Philosophy, Style, and Themes
Foot's politics were rooted in ethical socialism rather than technocratic reform. He saw Parliament not as a chamber for managerial tidying but as a theater of conscience where language could still alter events. His style - shaggy, learned, improvisatory, often physically disheveled - concealed intense preparation and a classical sense of cadence. He distrusted the bloodless expert and the leader who treated conviction as a public-relations risk. “Men of power have no time to read; yet the men who do not read are unfit for power”. That aphorism was self-description as much as social criticism: reading, in Foot's world, was not ornament but the training of sympathy and judgment. He prized imagination because it widened moral perception; the opposite, for him, was not merely dullness but cruelty.

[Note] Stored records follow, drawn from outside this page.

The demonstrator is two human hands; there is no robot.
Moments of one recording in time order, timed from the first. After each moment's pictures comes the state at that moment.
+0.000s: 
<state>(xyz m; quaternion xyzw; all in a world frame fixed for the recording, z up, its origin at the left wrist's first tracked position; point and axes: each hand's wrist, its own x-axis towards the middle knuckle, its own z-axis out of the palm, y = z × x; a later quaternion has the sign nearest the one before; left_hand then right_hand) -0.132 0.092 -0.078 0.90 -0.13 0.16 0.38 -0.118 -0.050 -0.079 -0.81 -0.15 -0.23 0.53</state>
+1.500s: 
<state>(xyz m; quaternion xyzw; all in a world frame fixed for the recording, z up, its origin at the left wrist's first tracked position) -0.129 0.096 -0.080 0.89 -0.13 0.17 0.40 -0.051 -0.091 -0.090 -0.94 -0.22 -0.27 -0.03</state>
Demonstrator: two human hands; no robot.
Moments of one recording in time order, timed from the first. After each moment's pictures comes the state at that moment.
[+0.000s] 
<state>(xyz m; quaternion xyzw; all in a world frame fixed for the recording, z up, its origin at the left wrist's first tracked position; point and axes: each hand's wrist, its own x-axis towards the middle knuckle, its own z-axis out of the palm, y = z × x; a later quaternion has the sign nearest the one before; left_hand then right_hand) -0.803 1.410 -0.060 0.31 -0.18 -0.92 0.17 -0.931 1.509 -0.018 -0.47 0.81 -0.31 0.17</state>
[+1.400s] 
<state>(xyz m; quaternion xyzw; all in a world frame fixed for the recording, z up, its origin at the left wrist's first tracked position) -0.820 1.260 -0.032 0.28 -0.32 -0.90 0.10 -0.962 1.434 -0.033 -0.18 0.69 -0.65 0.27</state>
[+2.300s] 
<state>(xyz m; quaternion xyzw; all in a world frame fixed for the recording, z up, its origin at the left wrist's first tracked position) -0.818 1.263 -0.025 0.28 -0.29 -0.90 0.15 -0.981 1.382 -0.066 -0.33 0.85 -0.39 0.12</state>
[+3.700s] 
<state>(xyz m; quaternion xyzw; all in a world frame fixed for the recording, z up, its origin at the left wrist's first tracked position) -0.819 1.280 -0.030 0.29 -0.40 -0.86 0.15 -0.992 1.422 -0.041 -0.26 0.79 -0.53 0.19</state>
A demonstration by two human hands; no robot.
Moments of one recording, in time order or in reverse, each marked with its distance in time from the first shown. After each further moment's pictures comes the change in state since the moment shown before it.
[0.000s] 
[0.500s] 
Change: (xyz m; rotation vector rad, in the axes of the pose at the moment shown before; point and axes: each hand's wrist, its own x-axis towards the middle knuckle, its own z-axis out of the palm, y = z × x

That explains the savagery and precision of many of his judgments. Of Margaret Thatcher he said, “She has no imagination and that means no compassion”. The line was severe, but it reveals his belief that politics begins in the ability to picture other lives from the inside. Even his wit about institutions carried a moral impatience with delay and evasion: “A Royal Commission is a broody hen sitting on a china egg”. He preferred argument that exposed reality to procedure that postponed it. Yet there was vulnerability within the combativeness. Foot was often accused of belonging to another age, and in some sense he did: he believed public speech should be elevated by history, that parties should stand for doctrines, and that intellectual seriousness was compatible with popular politics. His failures came partly from those strengths. He could misjudge electoral mood, overvalue nobility in defeat, and assume that the electorate would reward candor. But the same traits gave him unusual depth, making him less a strategist of office than a custodian of democratic moral memory.
Legacy and Influence
Michael Foot died on 3 March 2010, long after the immediate battles of his leadership had passed into history, and his reputation has steadily broadened beyond the easy jokes once attached to 1983. He endures as one of the great parliamentarians of the twentieth century, a bridge between the literary radicalism of the nineteenth century and the mass-party struggles of modern Labour. For admirers, he embodied intellect without snobbery, patriotism without chauvinism, and socialism as an extension of humane imagination. For critics, he symbolized the limits of principled politics in an age of television, party fragmentation, and nationalist war. Both views contain truth, but neither exhausts him. His real legacy lies in the insistence that politics is a moral and cultural vocation, not simply an administrative trade - that a statesman should read deeply, speak honestly, remember the defeated, and treat democratic institutions as instruments of justice rather than spectacle.